Question

Cannot align reads to plasmid

0

Entering edit mode

7.4 years ago

David ▴ 240

Hi, I have sequenced a bacterial genome for which i have a reference genome (98% similarity).

I have used bwa to map reads to the reference genome: bwa mem reference.fa reads.R1.fq.gz reads.R2.fq.gz

I´m failing to recover the plasmid although i know it´s there. I have run the assembly using megahit and align the contigs to the plasmid and i recover 88% of the plasmid.

What i don´t understand is why the reads do not map to the plasmid ???? - samtools flagstat PLASMID.sorted.bam -

1435694 + 0 in total (QC-passed reads + QC-failed reads)   0 + 0 secondary 
0 + 0 supplementary 
0 + 0 duplicates 
0 + 0 mapped (0.00% :N/A) 
1435694 + 0 paired in sequencing 
717847 +  0 read1
717847 + 0 read2
0 + 0 properly paired (0.00% : N/A)
0 + 0 with itself and mate mapped
0 + 0 singletons (0.00% : N/A) 
0 + 0 with mate mapped to a different chr 0 + 0 with mate mapped to a different chr (mapQ>=5)

If i check the reads after the genome assembly i get pretty good mapping

1122036 + 0 in total (QC-passed reads + QC-failed reads) 
0 + 0 secondary
574 + 0 supplementary
0 + 0 duplicates 
1116358 + 0 mapped (99.49% : N/A)
1121462 + 0 paired in sequencing 
560767 + 0 read1 
560695 + 0 read2 
1108556 + 0 properly paired (98.85% : N/A)
1110902 + 0 with itself and mate mapped
4882 + 0 singletons (0.44% : N/A)
1598 + 0 with mate mapped to a different chr 1210 + 0 with mate mapped to a different chr (mapQ>=5)

Any idea why i´m missing the plasmid when aligning clean reads directly to the plasmid ???

sequencing bwa • 2.5k views

ADD COMMENT • link updated 7.4 years ago by h.mon 35k • written 7.4 years ago by David ▴ 240

0

Entering edit mode

Can you try using bbsplit.sh from BBMap suite using plasmid and genome sequence at the same time to bin the reads? You have not said what length your reads are (are they trimmed/cleaned of adapters). Pay attention to the settings about the reads that multi-map (across and within the genomes provided)

ADD REPLY • link 7.4 years ago by GenoMax 152k

0

Entering edit mode

Thanks for your response genomax. It´s an illumina 2*250bp on a single bacterial genome. It turns out that insert size average is 300, not that good, but i have quality trimmed all sequences and remove adapters and phiX genome.

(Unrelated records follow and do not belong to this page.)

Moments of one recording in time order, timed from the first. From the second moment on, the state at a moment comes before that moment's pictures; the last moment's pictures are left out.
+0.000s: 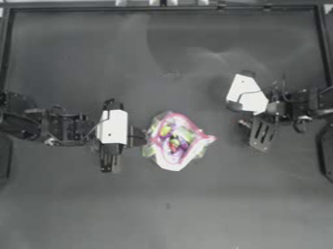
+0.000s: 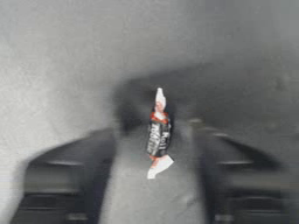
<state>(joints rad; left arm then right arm) 0.13 0.03 0.84 0.00 -0.28 0.15 -0.27 -0.13 0.94 -0.16 0.49 0.36</state>
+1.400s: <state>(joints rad) 0.13 0.03 0.83 0.00 -0.28 0.15 -0.19 -0.38 0.82 -0.20 0.70 0.36</state>
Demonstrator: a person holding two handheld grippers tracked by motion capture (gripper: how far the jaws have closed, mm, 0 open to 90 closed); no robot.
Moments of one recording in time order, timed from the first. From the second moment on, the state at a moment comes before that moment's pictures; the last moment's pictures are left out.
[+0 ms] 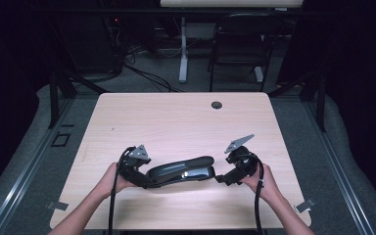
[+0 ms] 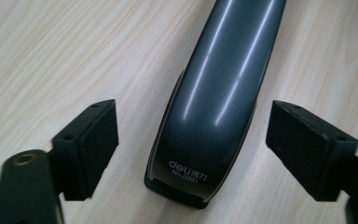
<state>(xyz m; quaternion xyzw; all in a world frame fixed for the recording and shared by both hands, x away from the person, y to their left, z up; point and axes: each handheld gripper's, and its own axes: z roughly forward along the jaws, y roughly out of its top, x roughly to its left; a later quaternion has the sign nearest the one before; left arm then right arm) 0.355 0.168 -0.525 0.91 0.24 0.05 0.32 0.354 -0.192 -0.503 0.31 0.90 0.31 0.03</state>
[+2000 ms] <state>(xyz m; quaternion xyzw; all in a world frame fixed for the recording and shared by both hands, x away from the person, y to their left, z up) 0.372 0.157 -0.530 0.94 0.17 0.03 0.30 0.356 -0.162 -0.493 0.32 0.89 0.33 0.05</state>
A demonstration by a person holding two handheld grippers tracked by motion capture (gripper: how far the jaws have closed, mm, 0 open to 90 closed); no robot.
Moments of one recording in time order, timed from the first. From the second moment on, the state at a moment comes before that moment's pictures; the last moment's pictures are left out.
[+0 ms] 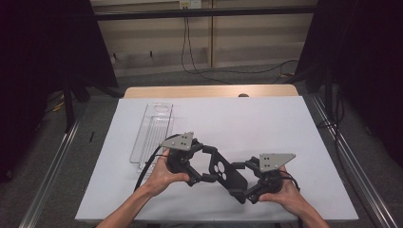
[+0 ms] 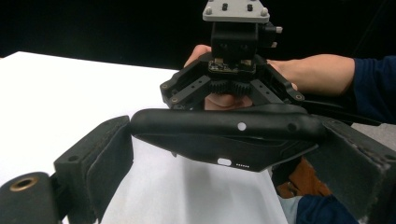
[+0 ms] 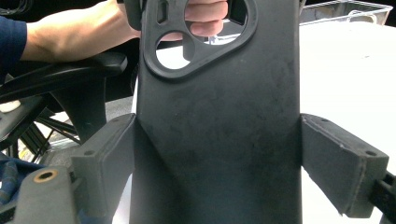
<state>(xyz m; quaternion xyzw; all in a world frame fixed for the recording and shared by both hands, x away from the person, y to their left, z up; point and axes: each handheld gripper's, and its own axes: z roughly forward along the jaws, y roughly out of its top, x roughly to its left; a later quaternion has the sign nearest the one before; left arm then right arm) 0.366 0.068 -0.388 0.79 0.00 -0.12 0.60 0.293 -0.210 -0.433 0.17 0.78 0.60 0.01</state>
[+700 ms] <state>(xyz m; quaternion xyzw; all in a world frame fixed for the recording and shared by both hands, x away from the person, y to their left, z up) 0.365 0.063 -0.389 0.79 -0.02 -0.13 0.61 0.293 -0.209 -0.434 0.16 0.79 0.59 0.00</state>
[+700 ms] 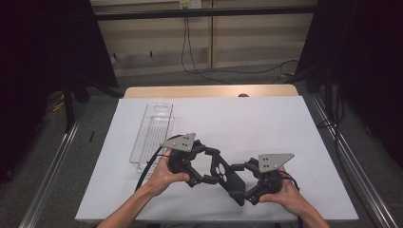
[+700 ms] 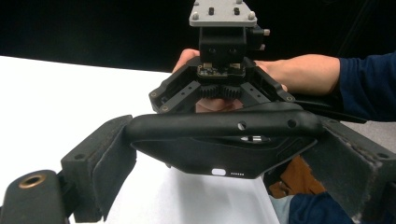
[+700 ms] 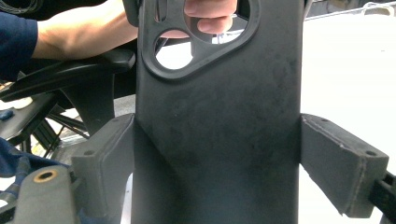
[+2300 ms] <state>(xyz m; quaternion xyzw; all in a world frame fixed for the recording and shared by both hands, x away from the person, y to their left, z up) 0.366 0.063 -0.386 0.79 0.02 -0.14 0.60 0.294 -0.207 -0.434 0.16 0.79 0.60 0.01</state>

Here is the output from bbspplit

#name   %unambiguousReads       unambiguousMB   %ambiguousReads ambiguousMB     unambiguousReads        ambiguousReads
Reference_genome_without_plasmid    99.36129        226.48699       0.00018 0.00026 1121942 2
plasmid  0.00000 0.00000 0.00018 0.00026 0       2

The idea behind the sequencing of that specific strain is that is´s phenotypically different from the reference, so the idea is to look at the genome and find if there is genomic event that might explain this phenotipically difference.

ADD REPLY • link 7.4 years ago by David ▴ 240

score 0 · Answer 1 · 2018-02-17

You are failing to report some fundamental information: what is the similarity between the plasmid and the assembled contigs? How are you aligning the contigs to the plasmid? What is the coverage of the contigs mapping to the plasmid? Is it different from the contigs mapping to the bacterial genome?

Maybe the similarity is too low to map short reads to the plasmid with bwa, but high enough to align the contigs to the plasmid with whatever software you used (blast?).